## EXERCISE GOAL
Would you print the full listing word for word?

:::::

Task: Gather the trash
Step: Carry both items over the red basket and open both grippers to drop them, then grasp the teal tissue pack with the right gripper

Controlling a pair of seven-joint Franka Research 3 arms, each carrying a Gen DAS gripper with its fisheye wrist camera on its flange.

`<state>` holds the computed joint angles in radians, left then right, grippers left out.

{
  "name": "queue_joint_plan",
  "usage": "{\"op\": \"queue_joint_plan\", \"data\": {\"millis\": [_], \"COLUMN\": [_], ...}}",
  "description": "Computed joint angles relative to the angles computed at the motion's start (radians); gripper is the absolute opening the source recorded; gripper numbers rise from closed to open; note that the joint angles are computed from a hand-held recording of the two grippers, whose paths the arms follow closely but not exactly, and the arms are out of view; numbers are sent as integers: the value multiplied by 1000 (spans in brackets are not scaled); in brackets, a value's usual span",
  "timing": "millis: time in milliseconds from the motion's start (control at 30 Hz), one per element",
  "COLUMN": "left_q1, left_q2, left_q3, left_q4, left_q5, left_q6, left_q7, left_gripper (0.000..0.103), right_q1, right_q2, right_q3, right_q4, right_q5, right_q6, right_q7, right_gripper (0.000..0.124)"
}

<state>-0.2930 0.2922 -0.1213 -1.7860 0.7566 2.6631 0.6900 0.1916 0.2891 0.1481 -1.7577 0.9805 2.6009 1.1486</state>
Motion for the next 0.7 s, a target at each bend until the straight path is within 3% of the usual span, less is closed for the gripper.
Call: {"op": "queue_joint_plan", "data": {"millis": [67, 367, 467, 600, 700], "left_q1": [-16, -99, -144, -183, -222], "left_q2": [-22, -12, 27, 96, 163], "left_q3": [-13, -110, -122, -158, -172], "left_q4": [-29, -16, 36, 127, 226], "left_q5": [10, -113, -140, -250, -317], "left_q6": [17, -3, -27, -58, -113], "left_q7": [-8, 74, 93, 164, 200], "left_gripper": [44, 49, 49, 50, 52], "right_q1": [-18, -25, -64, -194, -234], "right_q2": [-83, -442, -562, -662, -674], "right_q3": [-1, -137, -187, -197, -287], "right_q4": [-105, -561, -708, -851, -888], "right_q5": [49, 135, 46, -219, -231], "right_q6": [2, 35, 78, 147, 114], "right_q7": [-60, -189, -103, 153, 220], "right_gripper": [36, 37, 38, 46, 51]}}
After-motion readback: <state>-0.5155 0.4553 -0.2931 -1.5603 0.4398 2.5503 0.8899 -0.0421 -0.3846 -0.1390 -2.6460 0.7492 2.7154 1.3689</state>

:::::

## SOLVED PROBLEM
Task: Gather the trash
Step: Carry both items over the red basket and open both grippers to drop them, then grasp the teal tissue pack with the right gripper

Controlling a pair of seven-joint Franka Research 3 arms, each carrying a Gen DAS gripper with its fisheye wrist camera on its flange.

`<state>` holds the computed joint angles in radians, left then right, grippers left out.

{
  "name": "queue_joint_plan",
  "usage": "{\"op\": \"queue_joint_plan\", \"data\": {\"millis\": [_], \"COLUMN\": [_], ...}}",
  "description": "Computed joint angles relative to the angles computed at the motion's start (radians); gripper is the absolute opening the source recorded; gripper numbers rise from closed to open; note that the joint angles are computed from a hand-held recording of the two grippers, whose paths the arms follow closely but not exactly, and the arms are out of view; numbers are sent as integers: the value multiplied by 1000 (spans in brackets are not scaled); in brackets, a value's usual span",
  "timing": "millis: time in milliseconds from the motion's start (control at 30 Hz), one per element",
  "COLUMN": "left_q1, left_q2, left_q3, left_q4, left_q5, left_q6, left_q7, left_gripper (0.000..0.103), right_q1, right_q2, right_q3, right_q4, right_q5, right_q6, right_q7, right_gripper (0.000..0.124)"
}

<state>-0.2930 0.2922 -0.1213 -1.7860 0.7566 2.6631 0.6900 0.1916 0.2891 0.1481 -1.7577 0.9805 2.6009 1.1486</state>
Motion for the next 0.7 s, a target at each bend until the straight path is within 3% of the usual span, less is closed for the gripper.
Call: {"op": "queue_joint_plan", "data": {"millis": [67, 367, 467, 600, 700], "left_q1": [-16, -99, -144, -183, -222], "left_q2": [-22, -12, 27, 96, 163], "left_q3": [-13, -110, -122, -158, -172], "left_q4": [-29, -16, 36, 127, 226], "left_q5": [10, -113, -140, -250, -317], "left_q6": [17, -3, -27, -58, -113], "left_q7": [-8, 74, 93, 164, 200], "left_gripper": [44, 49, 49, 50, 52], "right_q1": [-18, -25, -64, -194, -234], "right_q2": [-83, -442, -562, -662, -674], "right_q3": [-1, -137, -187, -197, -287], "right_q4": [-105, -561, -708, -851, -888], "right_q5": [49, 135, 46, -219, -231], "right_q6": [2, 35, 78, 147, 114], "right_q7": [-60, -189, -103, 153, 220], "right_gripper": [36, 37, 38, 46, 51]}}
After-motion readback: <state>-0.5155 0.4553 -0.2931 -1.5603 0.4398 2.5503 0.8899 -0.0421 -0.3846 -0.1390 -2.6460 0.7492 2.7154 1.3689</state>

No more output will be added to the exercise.